The AwkEng Sees the Forest and the Trees

Hi all,

I'm still forming some ideas in this post, but wanted to share some hacks for Trello and thoughts on leveraging user story maps. The punchline, is that with a Chrome browser extension, I can get Trello to give better insights into the short and long term outlooks of a project on a single page.

Background - User Story Mapping

One of my favorite techniques for breaking down large, complex problems, (particularly product devlopment problems), is to lean heavily on user story mapping. If we're being nit-picky about terms, I'm blending user story maps, service blue prints, and product breakdown structures together into one amalgamation, but the important part is that we use the narrative of the customer's experience to organize things.

The idea is that giant lists of features and giant lists of tasks can be overwhelming and hard to remember, but people are reasonably good at telling narrative stories, and it serves as a useful framework to structure thought and planning.

For example, think about a restaurant, and all the details that might go into it... of course we all think of the food, and the menu, but what about the plates, the silveware, the little stand that the maitre'd stores menus behind? It's overwhelming. But if you tell the narrative of the customer experience, it become a lot more cohesive.

The customer might hear about the restaurant from a friend or online review, book reservations, arrive, drop off their coats, wait to be seated, sit, order, wait, eat, pay, and leave. It's something that's easy to imagine and relate to. Each step along the way encapsulates a number of things that need to be designed, procured, managed, etc... This in turn, implies a certain amount of work for each thing.

If we're trying to take an agile approach, and deliver full working products with each iteration, we can improve each step of the user story map over time. This example is a little contrived, but the "book reservations" step of the restaurant journey could be done on pencil and paper to start quickly, then moved online to a 3rd party site at a later point in time, and if so desired, booking services can be directly integrated with the restaurant's website, in the most polished, final implementation.

Journey Map

The point is that by taking "slices" out of the story map, you can focus on delivering full experiences quickly and learning, prior to overbuilding a feature for a single step of the journey.
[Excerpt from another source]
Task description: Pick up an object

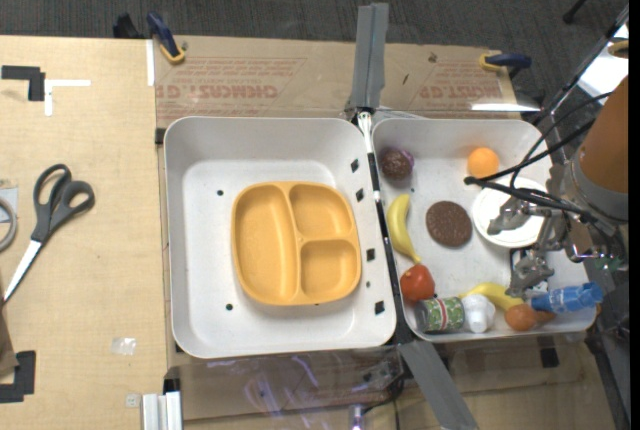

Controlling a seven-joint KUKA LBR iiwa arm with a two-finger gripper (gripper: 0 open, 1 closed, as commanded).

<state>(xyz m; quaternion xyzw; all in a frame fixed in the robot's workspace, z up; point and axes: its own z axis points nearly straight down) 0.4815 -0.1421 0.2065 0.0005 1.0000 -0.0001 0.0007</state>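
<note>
Tray (297, 243): yellow plastic, 3 compartments.

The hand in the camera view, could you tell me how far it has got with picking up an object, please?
Nothing looks picked yet: the banana, brown disc and orange ball all lie in the right bin. The hand sits low over that bin's right side, by the blue bottle. Grasping and lifting remain.

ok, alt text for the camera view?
The gripper hangs low over the right bin, which holds a banana, an orange ball, a brown disc and a can. The left bin holds a yellow divided tray; scissors lie on the bench.
</note>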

The Problem With Story Mapping Tools

While story maps are a fantastic tool for visualizing the big picture view of the work to be done, my problem is that they don't give a good view of what people are working on right now.

A minimal Kanban process might have simple lists with To Do, Doing, Done. This is great for showing what's in progress under "Doing", and the UI for moving cards from one column to the next is pretty fast and easy, but the To Do and Done lists might have very little context. A giant list of "To Do's" if often called a "flat backlog", and it's one of the problems that a story map is meant to address.

Flat Backlog

Unfortunately, most tools aren't set up combine both views at the same time. Switching between the macro views (the map) and the micro views (a Kanban board), often involves an integration between the mapping tool, and a project tool, like JIRA or Trello, or it takes a heck of a lot of clicking.

I love the UI and ease of use of Trello, (I wrote about using Trello with physical paper here), and I wanted to see if I could make it work with a structured backlog to track the multiple workstreams I had at work.

Note: seeing the macro/micro views becomes trivial if we're moving physical sticky notes around on a board, but then you lose comment histories, the ability to do remote work, and a whole bunch of other features of the digital world. Enter the metaverse, I suppose.

Hacking Trello

My quick hack was to use a Chrome browser extension that creates what are called "swimlanes" for Trello. (The extension is approiately name Swimlanes for Trello.) It means that the board is divided into horizontal lanes, or sections.

I divided my board into two lanes. One section has the micro view of To Do / Doing / Done for the week, the other section has the macro view with the larger map.

Forest and Trees

Thoughts So Far

So far, at least for my hybrid paper/Trello system, I like it. I have about 8 or 9 distinct categories of work that that I'm involved with at my day job, and although they don't necessarily fit into a journey map structure, It gives me a nice view of everything I have going on (the big picture in macro), and a way to make it clear what I should be working no now (the micro).